• **Task objective**:
Nothing but the lines from the one with "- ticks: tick" down to the one with "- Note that" should be returned, exactly and with both ends included, from the material below.

* * * * * * * * *

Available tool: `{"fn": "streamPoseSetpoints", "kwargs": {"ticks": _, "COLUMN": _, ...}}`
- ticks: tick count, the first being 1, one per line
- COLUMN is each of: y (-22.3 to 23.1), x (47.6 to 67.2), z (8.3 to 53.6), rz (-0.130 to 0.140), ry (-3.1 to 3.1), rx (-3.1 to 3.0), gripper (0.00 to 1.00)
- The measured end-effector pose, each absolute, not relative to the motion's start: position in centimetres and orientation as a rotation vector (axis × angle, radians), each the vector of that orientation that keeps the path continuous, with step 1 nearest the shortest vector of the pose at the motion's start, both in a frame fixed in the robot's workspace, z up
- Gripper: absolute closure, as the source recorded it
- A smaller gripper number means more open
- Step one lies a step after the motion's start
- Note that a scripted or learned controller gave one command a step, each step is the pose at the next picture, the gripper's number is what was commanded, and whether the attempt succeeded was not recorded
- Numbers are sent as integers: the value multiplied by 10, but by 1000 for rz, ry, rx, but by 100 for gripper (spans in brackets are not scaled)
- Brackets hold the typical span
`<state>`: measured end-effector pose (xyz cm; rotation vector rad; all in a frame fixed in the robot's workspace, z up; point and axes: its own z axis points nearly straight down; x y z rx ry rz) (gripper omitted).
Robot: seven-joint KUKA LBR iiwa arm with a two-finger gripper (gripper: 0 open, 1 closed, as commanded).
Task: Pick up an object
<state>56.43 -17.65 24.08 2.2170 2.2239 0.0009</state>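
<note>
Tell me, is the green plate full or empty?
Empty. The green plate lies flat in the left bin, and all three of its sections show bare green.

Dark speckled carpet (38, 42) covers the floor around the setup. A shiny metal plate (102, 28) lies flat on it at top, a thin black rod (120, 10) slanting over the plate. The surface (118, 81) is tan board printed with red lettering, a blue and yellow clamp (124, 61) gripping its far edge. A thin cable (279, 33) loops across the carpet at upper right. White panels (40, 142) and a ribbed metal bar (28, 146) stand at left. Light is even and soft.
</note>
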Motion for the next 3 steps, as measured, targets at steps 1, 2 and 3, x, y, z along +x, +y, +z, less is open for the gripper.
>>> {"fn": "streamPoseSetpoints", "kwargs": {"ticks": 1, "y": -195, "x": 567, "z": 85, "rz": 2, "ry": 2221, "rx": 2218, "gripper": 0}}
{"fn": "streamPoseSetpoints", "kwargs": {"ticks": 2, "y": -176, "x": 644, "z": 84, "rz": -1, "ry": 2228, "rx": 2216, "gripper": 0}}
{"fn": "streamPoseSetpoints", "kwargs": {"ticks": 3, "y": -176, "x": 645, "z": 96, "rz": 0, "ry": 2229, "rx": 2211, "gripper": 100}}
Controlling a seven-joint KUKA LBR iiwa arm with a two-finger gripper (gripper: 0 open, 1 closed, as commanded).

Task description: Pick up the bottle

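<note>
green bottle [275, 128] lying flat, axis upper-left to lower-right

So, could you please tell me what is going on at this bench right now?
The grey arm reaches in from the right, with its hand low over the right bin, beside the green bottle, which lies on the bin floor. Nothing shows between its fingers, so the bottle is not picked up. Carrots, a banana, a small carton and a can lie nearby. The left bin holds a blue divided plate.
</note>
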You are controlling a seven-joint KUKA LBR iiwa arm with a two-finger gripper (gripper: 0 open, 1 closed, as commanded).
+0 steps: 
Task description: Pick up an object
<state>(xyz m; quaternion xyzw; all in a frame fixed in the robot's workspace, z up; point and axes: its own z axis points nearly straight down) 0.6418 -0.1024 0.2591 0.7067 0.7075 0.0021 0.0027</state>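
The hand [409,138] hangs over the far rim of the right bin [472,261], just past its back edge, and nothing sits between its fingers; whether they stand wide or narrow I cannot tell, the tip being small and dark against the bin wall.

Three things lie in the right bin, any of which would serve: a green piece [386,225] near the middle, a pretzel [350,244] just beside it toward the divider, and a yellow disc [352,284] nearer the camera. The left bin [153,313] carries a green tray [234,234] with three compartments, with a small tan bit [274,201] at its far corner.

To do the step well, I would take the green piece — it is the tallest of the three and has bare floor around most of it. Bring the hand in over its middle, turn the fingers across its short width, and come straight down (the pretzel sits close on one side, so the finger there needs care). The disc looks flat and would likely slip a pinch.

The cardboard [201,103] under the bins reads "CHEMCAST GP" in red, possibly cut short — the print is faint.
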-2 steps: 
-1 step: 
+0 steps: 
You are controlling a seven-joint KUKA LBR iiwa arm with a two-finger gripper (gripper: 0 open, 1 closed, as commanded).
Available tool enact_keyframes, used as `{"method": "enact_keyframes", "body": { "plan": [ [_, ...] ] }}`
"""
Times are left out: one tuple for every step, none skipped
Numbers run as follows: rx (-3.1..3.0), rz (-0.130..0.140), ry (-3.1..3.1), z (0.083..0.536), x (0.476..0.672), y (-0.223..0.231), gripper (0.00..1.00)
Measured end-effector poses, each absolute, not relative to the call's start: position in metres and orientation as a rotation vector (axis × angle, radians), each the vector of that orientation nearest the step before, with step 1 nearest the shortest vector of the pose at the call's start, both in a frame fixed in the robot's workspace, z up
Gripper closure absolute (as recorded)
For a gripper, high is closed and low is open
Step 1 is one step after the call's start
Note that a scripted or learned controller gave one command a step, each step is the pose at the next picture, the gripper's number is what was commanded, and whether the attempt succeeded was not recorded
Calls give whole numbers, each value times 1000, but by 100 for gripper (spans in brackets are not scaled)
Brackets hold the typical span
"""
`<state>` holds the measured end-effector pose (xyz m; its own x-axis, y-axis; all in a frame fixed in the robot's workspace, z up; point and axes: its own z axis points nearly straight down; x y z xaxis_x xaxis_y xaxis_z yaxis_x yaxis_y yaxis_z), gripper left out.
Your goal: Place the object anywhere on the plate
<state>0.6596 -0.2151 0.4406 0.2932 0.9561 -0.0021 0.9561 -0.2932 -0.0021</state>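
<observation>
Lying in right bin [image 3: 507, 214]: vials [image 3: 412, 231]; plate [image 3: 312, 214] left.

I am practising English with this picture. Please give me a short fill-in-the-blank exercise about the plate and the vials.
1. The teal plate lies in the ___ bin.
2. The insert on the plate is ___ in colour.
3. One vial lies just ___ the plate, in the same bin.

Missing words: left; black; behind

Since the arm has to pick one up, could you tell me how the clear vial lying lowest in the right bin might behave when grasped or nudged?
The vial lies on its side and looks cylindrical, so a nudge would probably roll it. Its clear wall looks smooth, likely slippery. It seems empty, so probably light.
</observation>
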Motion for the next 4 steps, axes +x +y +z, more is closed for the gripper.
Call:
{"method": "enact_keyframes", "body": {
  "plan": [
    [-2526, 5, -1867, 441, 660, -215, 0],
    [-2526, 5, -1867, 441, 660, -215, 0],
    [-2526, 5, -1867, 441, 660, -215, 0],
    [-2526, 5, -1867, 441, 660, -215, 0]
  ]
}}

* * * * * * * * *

• **Result of the task**:
- ticks: tick count, the first being 1, one per line
- COLUMN is each of: y (-22.3 to 23.1), x (47.6 to 67.2), z (8.3 to 53.6), rz (-0.130 to 0.140), ry (-3.1 to 3.1), rx (-3.1 to 3.0), gripper (0.00 to 1.00)
- The measured end-effector pose, each absolute, not relative to the motion's start: position in centimetres and orientation as a rotation vector (axis × angle, radians), each the vector of that orientation that keeps the path continuous, with step 1 nearest the shortest vector of the pose at the motion's start, both in a frame fixed in the robot's workspace, z up
- Gripper: absolute closure, as the source recorded it
- A smaller gripper number means more open
- Step one lies a step after the motion's start
- Note that a scripted or learned controller gave one command a step, each step is the pose at the next picture, the gripper's number is what was commanded, and whether the attempt succeeded was not recorded

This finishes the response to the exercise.